[Dataset entries]
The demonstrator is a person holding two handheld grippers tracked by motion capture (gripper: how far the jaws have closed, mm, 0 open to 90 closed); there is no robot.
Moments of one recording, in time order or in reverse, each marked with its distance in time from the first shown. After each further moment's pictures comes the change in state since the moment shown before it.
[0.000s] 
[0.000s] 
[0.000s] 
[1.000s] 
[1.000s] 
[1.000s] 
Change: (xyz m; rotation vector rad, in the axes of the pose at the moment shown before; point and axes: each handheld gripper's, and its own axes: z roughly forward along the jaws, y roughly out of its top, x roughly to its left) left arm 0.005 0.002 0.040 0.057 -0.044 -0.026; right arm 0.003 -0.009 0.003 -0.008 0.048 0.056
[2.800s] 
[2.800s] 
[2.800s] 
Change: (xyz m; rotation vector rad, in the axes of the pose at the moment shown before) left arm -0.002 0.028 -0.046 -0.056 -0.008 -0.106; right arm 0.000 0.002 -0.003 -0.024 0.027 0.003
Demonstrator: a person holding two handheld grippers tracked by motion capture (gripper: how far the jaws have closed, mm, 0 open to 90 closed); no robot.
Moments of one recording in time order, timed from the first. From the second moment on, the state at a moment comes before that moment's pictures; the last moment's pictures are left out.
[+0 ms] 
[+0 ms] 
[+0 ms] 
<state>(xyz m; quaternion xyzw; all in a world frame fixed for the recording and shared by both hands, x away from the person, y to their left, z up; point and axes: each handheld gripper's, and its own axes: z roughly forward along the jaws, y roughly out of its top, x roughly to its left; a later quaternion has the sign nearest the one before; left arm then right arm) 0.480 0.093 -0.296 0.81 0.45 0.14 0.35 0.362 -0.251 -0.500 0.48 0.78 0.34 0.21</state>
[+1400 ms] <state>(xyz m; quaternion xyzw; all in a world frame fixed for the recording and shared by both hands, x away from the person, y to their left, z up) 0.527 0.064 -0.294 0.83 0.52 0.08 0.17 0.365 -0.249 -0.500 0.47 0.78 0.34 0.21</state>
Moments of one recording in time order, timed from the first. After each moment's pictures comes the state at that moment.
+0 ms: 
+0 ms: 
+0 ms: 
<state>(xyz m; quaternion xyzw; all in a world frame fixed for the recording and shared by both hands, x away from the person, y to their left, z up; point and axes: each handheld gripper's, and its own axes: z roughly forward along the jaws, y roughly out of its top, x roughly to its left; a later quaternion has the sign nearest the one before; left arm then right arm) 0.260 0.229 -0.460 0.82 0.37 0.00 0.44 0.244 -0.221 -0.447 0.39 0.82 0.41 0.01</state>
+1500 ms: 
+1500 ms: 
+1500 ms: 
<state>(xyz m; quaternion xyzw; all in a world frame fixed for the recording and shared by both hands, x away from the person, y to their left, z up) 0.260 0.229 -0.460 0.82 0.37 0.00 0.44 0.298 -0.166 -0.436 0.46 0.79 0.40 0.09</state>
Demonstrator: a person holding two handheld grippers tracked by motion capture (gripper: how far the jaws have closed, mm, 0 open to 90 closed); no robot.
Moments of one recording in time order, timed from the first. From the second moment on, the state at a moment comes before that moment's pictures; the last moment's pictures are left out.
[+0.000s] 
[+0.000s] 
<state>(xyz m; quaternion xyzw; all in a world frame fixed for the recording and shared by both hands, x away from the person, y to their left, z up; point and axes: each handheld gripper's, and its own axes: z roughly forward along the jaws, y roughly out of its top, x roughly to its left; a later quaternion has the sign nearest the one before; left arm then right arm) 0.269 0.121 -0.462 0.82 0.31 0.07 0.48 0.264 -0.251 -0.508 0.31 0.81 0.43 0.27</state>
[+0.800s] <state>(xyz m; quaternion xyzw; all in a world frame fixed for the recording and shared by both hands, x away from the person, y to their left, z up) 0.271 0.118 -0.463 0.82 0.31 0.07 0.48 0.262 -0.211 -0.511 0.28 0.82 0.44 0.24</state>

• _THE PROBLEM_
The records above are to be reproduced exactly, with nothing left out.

• _ANSWER AREA_
The demonstrator is a person holding two handheld grippers tracked by motion capture (gripper: how far the jaws have closed, mm, 0 open to 90 closed); there is no robot.
Moments of one recording, in time order or in reverse, each marked with its distance in time from the first shown. After each further moment's pictures comes the change in state since the moment shown before it.
[0.000s] 
[0.000s] 
[0.000s] 
[1.000s] 
[1.000s] 
[1.000s] 
Change: (xyz m; rotation vector rad, in the axes of the pose at the moment shown before; point and axes: each handheld gripper's, and its own axes: z roughly forward along the jaws, y roughly out of its top, x roughly to its left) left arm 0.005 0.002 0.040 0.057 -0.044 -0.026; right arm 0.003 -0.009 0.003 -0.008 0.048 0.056
[2.800s] 
[2.800s] 
[2.800s] 
Change: (xyz m; rotation vector rad, in the axes of the pose at the moment shown before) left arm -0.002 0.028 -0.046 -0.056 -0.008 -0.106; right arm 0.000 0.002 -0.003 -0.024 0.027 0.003
Demonstrator: a person holding two handheld grippers tracked by motion capture (gripper: how far the jaws have closed, mm, 0 open to 90 closed); no robot.
Moments of one recording in time order, timed from the first. From the second moment on, the state at a moment comes before that moment's pictures; the last moment's pictures are left out.
[+0 ms] 
[+0 ms] 
[+0 ms] 
<state>(xyz m; quaternion xyzw; all in a world frame fixed for the recording and shared by both hands, x away from the person, y to their left, z up; point and axes: each handheld gripper's, and its own axes: z roughly forward along the jaws, y roughly out of its top, x roughly to its left; a later quaternion has the sign nearest the one before; left arm then right arm) 0.480 0.093 -0.296 0.81 0.45 0.14 0.35 0.362 -0.251 -0.500 0.48 0.78 0.34 0.21</state>
[+1400 ms] <state>(xyz m; quaternion xyzw; all in a world frame fixed for the recording and shared by both hands, x away from the person, y to their left, z up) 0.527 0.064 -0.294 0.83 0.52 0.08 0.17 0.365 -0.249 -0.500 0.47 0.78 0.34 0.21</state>
Moments of one recording in time order, timed from the first. After each moment's pictures comes the state at that moment.
+0 ms: 
+0 ms: 
+0 ms: 
<state>(xyz m; quaternion xyzw; all in a world frame fixed for the recording and shared by both hands, x away from the person, y to their left, z up; point and axes: each handheld gripper's, and its own axes: z roughly forward along the jaws, y roughly out of its top, x roughly to its left; a later quaternion has the sign nearest the one before; left arm then right arm) 0.260 0.229 -0.460 0.82 0.37 0.00 0.44 0.244 -0.221 -0.447 0.39 0.82 0.41 0.01</state>
+1500 ms: 
+1500 ms: 
+1500 ms: 
<state>(xyz m; quaternion xyzw; all in a world frame fixed for the recording and shared by both hands, x away from the person, y to their left, z up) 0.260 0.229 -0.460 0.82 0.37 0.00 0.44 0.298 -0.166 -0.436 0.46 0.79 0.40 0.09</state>
Demonstrator: a person holding two handheld grippers tracked by motion capture (gripper: how far the jaws have closed, mm, 0 open to 90 closed); no robot.
Moments of one recording in time order, timed from the first. From the second moment on, the state at a moment comes before that moment's pictures; the last moment's pictures are left out.
[+0.000s] 
[+0.000s] 
<state>(xyz m; quaternion xyzw; all in a world frame fixed for the recording and shared by both hands, x away from the person, y to their left, z up; point and axes: each handheld gripper's, and its own axes: z roughly forward along the jaws, y roughly out of its top, x roughly to its left; a later quaternion has the sign nearest the one before; left arm then right arm) 0.269 0.121 -0.462 0.82 0.31 0.07 0.48 0.264 -0.251 -0.508 0.31 0.81 0.43 0.27</state>
[+0.800s] <state>(xyz m; quaternion xyzw; all in a world frame fixed for the recording and shared by both hands, x away from the person, y to their left, z up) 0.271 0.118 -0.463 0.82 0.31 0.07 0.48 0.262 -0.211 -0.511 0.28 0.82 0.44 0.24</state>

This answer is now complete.